Всем этим фокусам мы научились лишь с 1922 года. До того времени мы работали, как Генрих Кроль, и чуть не обанкротились. Когда мы распродали почти весь свой запас надгробий и, к нашему удивлению, ничего взамен не приобрели, кроме обесцененных счетов в банке да нескольких чемоданов с денежными знаками, которые даже не годились на то, чтобы оклеить стены нашей конторы, мы решили как можно скорее продавать наши памятники и тут же приобретать новые материалы, однако инфляция без труда всякий раз обгоняла нас. Проходило слишком много времени, пока мы получали деньги с покупателей, а курс денег падал так быстро, что даже самая выгодная сделка приводила к убыткам. И только когда мы стали платить векселями, нам удается кое-как держаться. Да и сейчас заработок наш очень ничтожен; но хватает хотя бы на жизнь. Подобным же образом в Германии финансируется каждое предприятие, и государственный банк вынужден печатать все больше бумажных денег, вследствие чего курс падает все стремительнее. Но правительству это, видимо, тоже на руку – таким образом оно освобождается от всех своих государственных долгов. Разоряются при этом люди, оказавшиеся не в состоянии оплачивать свои покупки векселями, люди, имеющие какую-то собственность и вынужденные продавать ее, мелкие торговцы, рабочие, рантье, чьи сбережения и банковские кредиты тают на глазах, чиновники и служащие, существующие на заработную плату, на которую уже нельзя купить даже пары новых башмаков. А наживаются на всем этом спекулянты, валютные магнаты, иностранцы – они за несколько долларов, крон или злотых могут приобретать все, что угодно, – а также крупные предприниматели, фабриканты и биржевые дельцы, акции и ценности которых растут безгранично. Эти все приобретают чуть не даром. Происходит грандиозная распродажа честных доходов, сбережений, порядочности. Хищники кружат повсюду, и только тот, кто имеет возможность делать долги, спасается от них. Они исчезают сами собой.
Именно Ризенфельд всему этому научил нас в последнюю минуту перед нашим банкротством и сделал тоже паразитами великого разорения. Он принял от нас первый трехмесячный вексель, хотя мы тогда и не смогли бы гарантировать проставленную там сумму. Но Оденвэльдский завод обеспечивал вексель, и это решало дело. А мы были, конечно, глубоко благодарны Ризенфельду.

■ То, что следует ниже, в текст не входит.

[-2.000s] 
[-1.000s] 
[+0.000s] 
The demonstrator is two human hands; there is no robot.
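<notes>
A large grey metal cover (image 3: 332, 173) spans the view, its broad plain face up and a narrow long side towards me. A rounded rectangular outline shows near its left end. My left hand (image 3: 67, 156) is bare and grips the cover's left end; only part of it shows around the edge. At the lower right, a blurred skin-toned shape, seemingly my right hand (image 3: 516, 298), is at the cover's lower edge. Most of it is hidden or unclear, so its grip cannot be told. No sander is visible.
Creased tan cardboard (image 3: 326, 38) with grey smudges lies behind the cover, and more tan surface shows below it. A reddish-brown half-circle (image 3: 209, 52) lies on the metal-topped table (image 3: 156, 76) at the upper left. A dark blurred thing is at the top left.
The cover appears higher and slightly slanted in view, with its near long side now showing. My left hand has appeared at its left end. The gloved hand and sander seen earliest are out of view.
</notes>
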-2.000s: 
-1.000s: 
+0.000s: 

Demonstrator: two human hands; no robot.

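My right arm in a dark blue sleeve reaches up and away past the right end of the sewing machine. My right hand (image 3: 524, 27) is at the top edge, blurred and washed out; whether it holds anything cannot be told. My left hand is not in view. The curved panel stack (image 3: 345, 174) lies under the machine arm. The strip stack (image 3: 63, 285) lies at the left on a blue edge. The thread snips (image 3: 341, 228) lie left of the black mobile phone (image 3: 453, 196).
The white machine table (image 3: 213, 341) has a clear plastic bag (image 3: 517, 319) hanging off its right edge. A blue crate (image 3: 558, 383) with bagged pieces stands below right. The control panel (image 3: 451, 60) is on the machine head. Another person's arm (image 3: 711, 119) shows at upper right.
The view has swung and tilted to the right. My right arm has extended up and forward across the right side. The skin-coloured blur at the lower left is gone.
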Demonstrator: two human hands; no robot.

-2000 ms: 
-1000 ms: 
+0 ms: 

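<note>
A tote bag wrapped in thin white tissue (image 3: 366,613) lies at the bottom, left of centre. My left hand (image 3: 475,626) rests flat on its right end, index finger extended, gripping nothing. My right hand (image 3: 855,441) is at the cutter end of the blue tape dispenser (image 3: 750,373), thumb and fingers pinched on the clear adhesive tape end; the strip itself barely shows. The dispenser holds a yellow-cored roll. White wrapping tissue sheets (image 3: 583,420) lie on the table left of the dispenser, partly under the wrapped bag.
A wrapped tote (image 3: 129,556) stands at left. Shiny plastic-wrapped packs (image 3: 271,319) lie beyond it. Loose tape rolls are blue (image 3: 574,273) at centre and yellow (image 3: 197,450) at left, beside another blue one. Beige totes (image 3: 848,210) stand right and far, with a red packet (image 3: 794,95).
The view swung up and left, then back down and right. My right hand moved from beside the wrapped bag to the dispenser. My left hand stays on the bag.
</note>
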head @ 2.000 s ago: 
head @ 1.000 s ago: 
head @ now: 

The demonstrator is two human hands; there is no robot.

И когда он приезжал в Верденбрюк, мы старались развлекать его, словно он индийский раджа, – насколько в Верденбрюке вообще можно развлечь раджу. Курт Бах, наш скульптор, написал его портрет в красках, мы вставили его в стильную рамку, которую позолотили настоящим золотом, и торжественно преподнесли ему. Но портрет его не порадовал: Курт сделал его похожим на кандидата и священника, а на него-то наш гость походить отнюдь не желает. Наоборот, ему хочется производить впечатление загадочного соблазнителя, и он считает, что имеет такой вид, – разительный пример самообольщения при торчащем вперед брюшке и коротких кривых ножках. Но кого не поддерживает самообольщение! Разве и я, при самых заурядных способностях, не лелею мечту – особенно по вечерам, – что достигну большего и благодаря развитию моего таланта наконец найду издателя для моих произведений? И кто первый бросит камнем в кривые ноги Ризенфельда, особенно если они, что в наше время особенно важно, прикрыты брюками из настоящего английского сукна!
– Что мы с ним будем делать, Георг? – спрашиваю я. – У нас нет никаких развлечений! Простой попойкой Ризенфельда не ублажишь. У него слишком богатая фантазия и беспокойный характер. Он хочет видеть и слышать что-нибудь интересное, а если можно, то и пощупать. Однако с выбором дам дело обстоит прямо-таки безнадежно. А две-три хорошенькие женщины, которых мы знаем, едва ли захотят слушать целый вечер Ризенфельда в роли Дон Жуана 1923 года. Готовность помочь и понимание можно, к сожалению, найти лишь у некрасивых и пожилых особ.
Георг усмехается:
– Не знаю даже, хватит ли нашей наличности на сегодняшний вечер! Когда я вчера брал деньги, я ошибся относительно курса доллара – почему-то решил, что остался утренний. А когда опубликовали двенадцатичасовой, уже было поздно. Банк запирается по субботам в полдень.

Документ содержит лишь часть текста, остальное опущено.